Exercise requirements =>
Reproduce all of the data below without alteration; exclude every picture.

· · · · · · ·

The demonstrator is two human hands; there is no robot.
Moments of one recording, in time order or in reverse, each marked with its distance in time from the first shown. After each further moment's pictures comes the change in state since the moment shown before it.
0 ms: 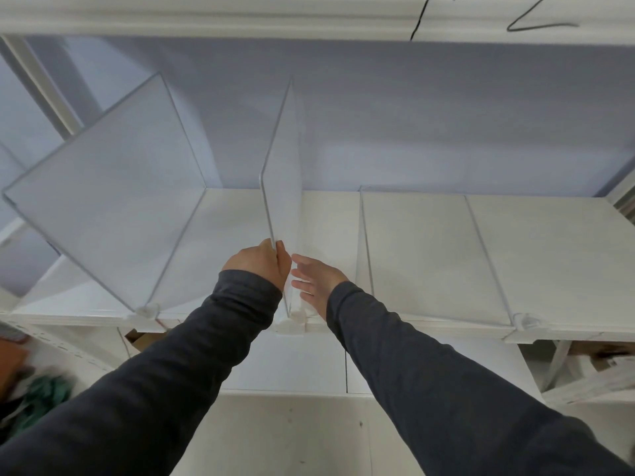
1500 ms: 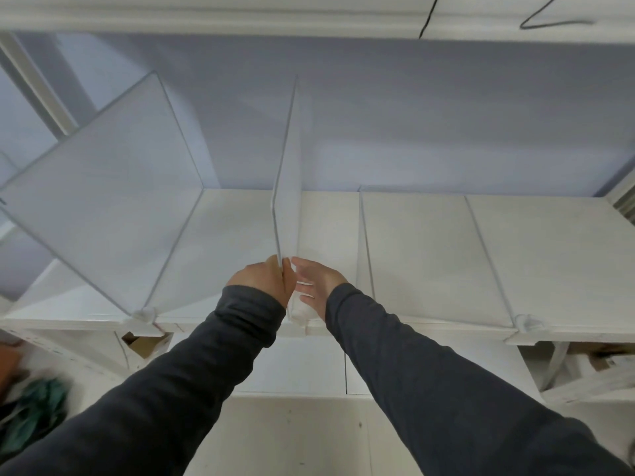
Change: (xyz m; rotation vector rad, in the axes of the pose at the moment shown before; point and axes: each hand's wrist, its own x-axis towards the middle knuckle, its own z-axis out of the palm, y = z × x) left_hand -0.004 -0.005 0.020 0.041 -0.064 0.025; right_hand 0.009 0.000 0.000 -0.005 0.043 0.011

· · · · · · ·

Solution to the exercise =>
The demonstrator is two human hands; there is no robot.
Moments of one recording, in time order or in reverse, each marked with its distance in time from the first shown. After each further moment's pictures comes the change in state since the moment shown before it.
0 ms: 
1500 ms: 
Change: (xyz m; rotation vector rad, in the axes of the pose at the moment shown before; point and axes: each hand's wrist, its own x-axis towards the middle knuckle, its own z-axis out of the palm, y = z × x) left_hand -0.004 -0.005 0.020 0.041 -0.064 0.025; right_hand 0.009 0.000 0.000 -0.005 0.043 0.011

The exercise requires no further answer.